Requirement. From the line containing "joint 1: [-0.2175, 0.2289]" down to the line containing "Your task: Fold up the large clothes" in the records below, reproduce every line exactly, ends included, and omit all others.

Material supplied.
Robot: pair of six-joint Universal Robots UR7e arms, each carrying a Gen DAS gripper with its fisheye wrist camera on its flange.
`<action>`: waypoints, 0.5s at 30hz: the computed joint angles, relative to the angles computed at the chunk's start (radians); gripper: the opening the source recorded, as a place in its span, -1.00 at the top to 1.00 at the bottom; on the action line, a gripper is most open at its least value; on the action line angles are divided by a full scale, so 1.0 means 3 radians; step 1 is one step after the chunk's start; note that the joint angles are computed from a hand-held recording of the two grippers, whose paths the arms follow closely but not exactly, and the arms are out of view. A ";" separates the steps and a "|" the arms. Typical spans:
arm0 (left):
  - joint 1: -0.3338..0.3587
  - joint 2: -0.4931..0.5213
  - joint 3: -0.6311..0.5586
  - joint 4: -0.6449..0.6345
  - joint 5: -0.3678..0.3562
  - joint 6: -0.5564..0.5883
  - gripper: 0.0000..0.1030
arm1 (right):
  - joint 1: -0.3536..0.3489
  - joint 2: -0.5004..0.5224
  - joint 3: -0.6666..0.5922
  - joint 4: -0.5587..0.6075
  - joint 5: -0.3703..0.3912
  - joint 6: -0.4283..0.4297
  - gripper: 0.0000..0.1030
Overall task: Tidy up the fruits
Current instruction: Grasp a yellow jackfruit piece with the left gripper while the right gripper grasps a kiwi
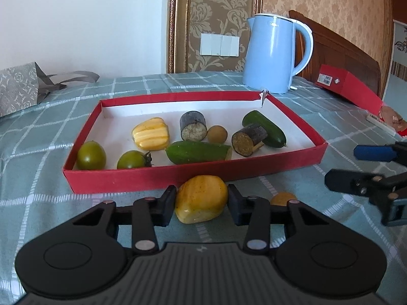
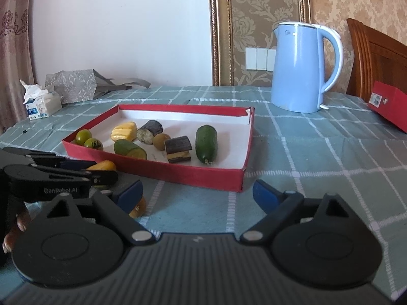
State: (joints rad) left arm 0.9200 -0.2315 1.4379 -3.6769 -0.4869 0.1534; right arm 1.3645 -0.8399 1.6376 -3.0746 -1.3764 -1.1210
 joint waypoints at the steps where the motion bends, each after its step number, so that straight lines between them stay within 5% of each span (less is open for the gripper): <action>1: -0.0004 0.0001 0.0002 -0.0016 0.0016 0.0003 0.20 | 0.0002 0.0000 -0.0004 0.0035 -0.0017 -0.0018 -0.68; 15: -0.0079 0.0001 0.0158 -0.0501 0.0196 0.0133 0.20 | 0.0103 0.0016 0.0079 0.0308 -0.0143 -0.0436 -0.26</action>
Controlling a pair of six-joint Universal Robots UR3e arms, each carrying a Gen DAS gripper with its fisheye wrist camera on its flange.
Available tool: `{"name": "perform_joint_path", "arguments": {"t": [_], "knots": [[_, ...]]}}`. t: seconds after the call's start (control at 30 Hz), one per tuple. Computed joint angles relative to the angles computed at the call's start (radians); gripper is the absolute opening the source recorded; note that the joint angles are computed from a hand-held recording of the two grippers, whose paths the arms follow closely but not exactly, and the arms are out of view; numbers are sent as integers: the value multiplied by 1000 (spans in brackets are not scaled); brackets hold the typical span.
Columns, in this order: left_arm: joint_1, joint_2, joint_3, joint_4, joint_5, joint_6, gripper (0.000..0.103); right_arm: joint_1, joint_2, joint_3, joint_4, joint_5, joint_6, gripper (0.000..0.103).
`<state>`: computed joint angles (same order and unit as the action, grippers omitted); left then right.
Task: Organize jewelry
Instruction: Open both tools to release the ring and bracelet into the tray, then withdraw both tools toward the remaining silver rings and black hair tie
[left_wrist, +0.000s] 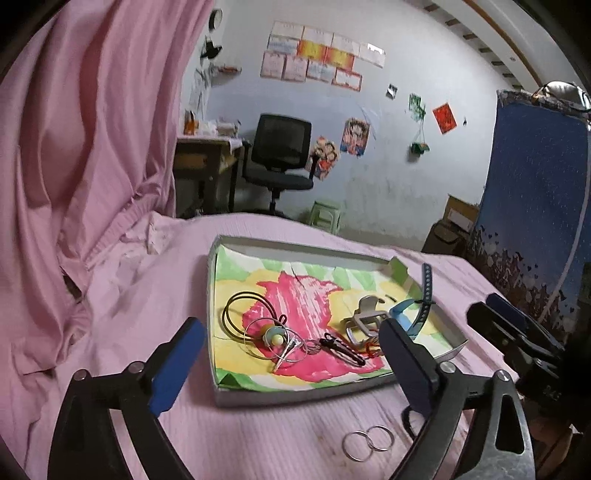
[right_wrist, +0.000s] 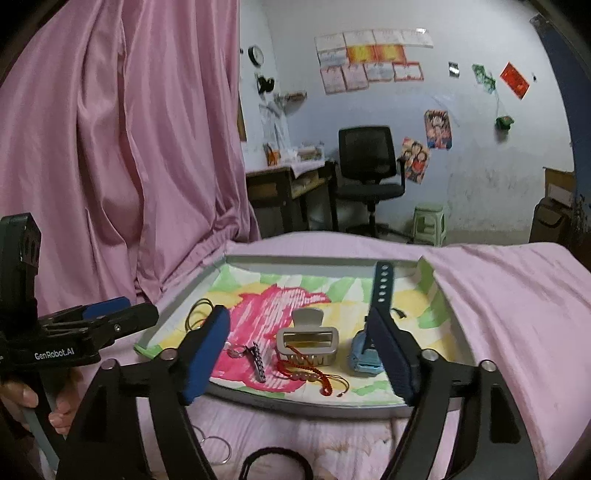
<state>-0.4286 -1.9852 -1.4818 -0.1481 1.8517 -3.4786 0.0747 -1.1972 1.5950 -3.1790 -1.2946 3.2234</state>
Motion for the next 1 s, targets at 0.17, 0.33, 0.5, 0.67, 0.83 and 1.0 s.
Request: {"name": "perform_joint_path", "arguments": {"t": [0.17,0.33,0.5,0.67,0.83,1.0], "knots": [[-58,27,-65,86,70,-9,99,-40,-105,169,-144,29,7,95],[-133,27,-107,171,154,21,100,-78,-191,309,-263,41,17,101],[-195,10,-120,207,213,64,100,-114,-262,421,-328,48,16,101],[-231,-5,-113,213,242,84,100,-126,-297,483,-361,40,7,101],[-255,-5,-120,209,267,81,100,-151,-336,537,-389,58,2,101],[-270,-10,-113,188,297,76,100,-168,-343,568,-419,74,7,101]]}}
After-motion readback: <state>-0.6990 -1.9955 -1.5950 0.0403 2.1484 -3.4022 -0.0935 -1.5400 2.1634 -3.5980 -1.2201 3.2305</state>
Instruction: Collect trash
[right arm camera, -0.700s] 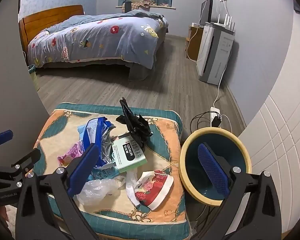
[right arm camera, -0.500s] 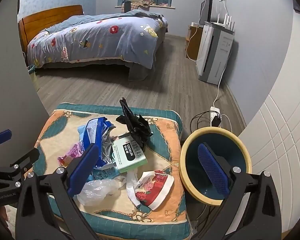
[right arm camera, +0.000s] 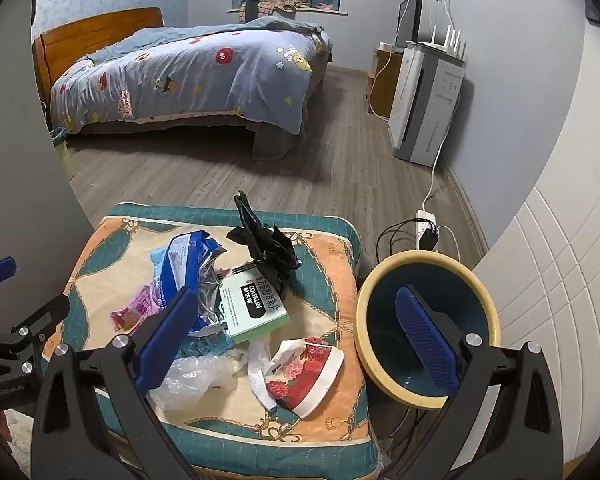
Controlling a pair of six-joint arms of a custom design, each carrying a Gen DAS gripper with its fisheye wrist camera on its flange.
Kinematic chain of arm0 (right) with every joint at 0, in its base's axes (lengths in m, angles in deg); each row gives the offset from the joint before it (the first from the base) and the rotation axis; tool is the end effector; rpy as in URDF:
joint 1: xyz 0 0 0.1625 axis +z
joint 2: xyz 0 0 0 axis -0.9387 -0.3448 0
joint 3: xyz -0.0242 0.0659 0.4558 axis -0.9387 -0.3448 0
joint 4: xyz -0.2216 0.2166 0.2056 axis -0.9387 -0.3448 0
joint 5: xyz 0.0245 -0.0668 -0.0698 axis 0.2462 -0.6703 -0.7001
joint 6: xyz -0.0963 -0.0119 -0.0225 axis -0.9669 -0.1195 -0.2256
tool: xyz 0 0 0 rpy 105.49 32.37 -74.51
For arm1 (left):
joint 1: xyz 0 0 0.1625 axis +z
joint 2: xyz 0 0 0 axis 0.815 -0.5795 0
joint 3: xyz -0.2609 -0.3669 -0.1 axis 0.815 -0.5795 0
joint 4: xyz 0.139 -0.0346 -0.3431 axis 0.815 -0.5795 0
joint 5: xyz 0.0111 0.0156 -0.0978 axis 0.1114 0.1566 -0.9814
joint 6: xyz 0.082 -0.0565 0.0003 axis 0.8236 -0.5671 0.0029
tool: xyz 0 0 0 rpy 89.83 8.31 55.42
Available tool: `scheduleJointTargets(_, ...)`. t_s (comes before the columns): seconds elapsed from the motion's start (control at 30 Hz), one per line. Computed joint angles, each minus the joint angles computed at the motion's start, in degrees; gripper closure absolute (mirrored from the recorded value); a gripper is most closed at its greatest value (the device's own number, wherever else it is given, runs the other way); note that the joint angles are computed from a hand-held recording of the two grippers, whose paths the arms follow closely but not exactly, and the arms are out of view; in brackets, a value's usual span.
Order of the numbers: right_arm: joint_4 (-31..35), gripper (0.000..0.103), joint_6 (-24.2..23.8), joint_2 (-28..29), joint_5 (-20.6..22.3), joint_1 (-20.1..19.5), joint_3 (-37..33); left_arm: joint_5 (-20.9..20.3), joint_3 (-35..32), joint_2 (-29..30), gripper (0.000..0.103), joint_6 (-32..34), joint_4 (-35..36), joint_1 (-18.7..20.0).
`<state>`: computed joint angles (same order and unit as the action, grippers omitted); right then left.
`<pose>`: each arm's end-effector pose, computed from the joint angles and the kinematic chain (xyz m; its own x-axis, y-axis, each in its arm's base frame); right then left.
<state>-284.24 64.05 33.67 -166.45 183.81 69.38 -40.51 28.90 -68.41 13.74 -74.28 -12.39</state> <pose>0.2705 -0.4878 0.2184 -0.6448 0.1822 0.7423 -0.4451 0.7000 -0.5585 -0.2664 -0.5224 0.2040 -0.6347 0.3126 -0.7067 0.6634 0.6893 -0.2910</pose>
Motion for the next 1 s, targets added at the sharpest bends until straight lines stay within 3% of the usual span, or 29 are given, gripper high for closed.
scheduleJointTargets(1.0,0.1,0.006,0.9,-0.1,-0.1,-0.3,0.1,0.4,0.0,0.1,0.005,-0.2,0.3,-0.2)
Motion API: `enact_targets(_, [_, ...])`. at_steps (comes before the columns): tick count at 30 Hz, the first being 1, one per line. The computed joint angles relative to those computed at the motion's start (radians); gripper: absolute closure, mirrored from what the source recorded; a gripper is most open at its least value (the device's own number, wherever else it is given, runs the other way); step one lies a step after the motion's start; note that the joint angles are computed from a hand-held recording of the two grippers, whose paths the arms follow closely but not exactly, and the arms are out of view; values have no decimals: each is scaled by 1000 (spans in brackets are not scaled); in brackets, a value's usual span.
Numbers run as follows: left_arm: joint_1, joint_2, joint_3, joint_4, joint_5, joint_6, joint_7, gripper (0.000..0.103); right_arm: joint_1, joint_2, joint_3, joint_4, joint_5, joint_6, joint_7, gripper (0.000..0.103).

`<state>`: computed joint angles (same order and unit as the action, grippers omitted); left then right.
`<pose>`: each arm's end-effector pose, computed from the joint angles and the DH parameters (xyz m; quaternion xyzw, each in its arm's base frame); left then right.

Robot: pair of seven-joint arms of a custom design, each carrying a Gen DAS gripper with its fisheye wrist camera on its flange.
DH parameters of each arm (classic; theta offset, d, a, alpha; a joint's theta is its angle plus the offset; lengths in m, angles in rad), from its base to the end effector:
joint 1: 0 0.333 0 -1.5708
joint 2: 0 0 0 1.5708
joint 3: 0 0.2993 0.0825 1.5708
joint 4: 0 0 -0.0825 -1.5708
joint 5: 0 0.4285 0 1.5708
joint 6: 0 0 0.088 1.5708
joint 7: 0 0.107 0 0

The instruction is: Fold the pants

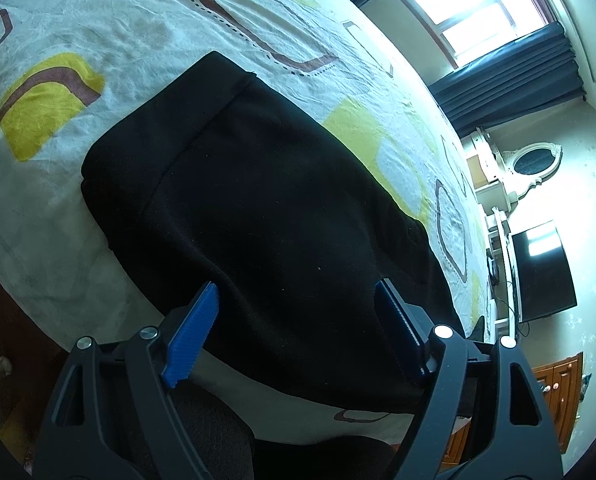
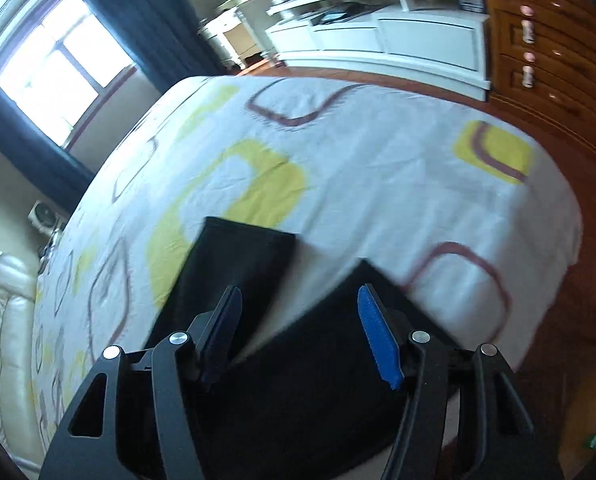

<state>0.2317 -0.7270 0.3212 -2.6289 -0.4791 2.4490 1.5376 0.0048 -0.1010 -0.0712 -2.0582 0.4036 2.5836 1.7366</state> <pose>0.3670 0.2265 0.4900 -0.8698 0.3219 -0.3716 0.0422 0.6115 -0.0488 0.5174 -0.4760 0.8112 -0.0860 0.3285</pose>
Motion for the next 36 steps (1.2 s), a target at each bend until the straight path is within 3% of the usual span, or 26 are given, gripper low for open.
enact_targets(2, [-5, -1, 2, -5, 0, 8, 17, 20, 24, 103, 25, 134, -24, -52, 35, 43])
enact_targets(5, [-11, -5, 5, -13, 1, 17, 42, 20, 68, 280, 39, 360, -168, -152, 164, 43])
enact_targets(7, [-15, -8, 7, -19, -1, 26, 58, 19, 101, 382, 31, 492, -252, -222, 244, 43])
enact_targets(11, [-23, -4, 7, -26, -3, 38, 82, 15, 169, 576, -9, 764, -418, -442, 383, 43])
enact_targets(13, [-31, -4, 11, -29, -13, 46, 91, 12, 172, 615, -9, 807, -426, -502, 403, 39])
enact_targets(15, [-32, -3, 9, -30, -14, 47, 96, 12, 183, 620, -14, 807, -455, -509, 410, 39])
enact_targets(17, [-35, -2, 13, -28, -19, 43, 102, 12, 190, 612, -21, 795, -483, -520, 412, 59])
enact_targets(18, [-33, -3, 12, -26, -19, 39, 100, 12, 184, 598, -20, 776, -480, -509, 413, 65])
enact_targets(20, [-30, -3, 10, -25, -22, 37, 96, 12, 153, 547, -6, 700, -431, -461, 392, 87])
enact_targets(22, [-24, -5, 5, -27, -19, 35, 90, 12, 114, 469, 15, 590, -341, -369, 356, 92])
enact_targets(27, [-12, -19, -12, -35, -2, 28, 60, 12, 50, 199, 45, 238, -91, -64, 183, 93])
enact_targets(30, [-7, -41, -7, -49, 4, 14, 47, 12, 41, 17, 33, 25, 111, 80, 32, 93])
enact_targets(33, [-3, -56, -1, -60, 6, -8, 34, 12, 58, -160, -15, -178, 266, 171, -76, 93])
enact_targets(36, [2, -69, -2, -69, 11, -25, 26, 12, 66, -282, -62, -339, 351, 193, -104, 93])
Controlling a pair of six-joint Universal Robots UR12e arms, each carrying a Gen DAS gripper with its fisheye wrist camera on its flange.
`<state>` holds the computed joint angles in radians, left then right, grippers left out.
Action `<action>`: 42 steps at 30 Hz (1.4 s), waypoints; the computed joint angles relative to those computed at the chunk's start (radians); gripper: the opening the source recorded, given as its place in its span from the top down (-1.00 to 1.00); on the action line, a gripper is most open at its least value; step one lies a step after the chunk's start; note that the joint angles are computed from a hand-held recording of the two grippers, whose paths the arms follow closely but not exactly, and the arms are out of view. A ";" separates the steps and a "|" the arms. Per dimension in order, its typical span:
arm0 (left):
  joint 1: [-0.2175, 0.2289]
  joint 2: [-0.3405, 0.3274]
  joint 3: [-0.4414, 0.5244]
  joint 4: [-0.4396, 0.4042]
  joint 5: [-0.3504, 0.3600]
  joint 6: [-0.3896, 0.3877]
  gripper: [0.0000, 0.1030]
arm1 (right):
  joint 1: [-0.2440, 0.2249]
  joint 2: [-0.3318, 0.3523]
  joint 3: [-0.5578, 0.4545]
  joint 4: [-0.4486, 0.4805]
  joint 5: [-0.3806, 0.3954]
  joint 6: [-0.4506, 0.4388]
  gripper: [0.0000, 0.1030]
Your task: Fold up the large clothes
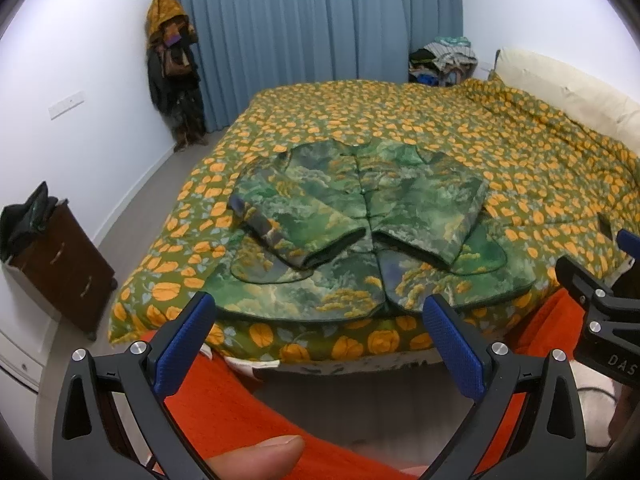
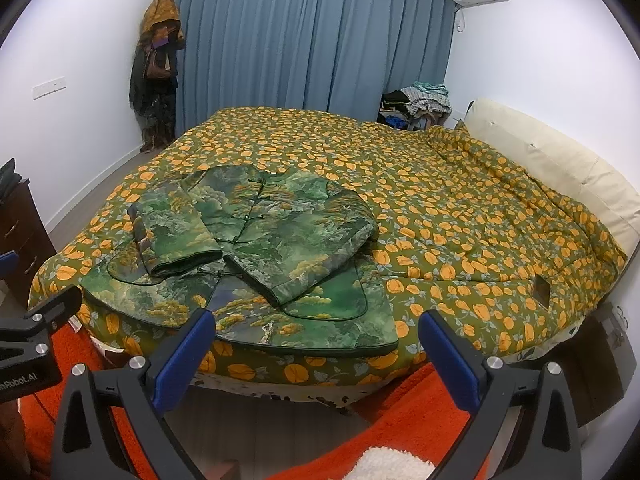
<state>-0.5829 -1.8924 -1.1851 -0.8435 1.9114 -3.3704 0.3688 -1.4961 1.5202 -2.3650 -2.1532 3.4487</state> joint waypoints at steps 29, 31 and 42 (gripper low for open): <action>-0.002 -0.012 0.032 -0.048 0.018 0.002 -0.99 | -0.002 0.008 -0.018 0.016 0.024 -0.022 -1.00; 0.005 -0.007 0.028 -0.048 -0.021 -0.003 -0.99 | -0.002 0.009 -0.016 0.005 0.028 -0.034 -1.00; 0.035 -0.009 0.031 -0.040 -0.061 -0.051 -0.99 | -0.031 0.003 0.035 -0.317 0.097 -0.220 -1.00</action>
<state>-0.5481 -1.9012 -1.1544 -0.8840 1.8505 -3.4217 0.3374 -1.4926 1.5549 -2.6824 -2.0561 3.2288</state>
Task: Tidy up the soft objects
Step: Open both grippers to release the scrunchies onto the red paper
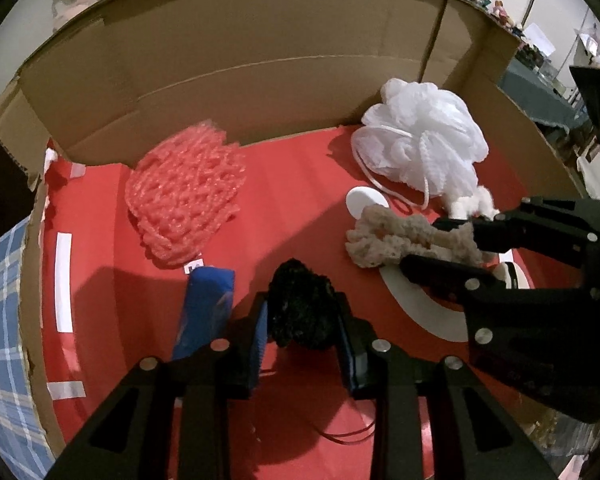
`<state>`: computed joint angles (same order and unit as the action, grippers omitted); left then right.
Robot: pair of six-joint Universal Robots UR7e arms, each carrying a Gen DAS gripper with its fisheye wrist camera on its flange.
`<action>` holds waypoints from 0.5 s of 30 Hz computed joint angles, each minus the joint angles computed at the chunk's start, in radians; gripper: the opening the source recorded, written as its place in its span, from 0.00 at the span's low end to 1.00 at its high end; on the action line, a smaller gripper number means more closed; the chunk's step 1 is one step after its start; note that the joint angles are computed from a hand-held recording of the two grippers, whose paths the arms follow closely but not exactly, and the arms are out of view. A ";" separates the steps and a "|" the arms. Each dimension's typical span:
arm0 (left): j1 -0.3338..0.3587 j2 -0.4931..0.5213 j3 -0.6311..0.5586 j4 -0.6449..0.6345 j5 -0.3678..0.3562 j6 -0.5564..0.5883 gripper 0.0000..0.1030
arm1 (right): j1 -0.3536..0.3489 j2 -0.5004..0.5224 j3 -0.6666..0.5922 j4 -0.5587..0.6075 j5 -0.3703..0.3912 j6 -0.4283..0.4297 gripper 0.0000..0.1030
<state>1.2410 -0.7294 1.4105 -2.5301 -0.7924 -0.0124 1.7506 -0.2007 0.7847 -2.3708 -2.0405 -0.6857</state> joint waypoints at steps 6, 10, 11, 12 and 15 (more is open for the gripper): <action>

Your response.
  joint 1: [-0.2175, 0.2289]
  joint 2: [-0.3405, 0.3274]
  joint 3: [-0.4414, 0.5244]
  joint 4: [-0.4396, 0.4042]
  joint 5: [-0.3504, 0.3600]
  joint 6: [-0.3896, 0.3877]
  gripper: [0.0000, 0.1030]
arm1 (right):
  joint 1: [-0.2440, 0.2249]
  joint 2: [-0.3318, 0.3523]
  joint 3: [-0.5578, 0.4545]
  joint 4: [-0.4486, 0.4805]
  joint 5: [-0.3806, 0.3954]
  joint 6: [-0.4506, 0.4388]
  gripper: [0.0000, 0.1030]
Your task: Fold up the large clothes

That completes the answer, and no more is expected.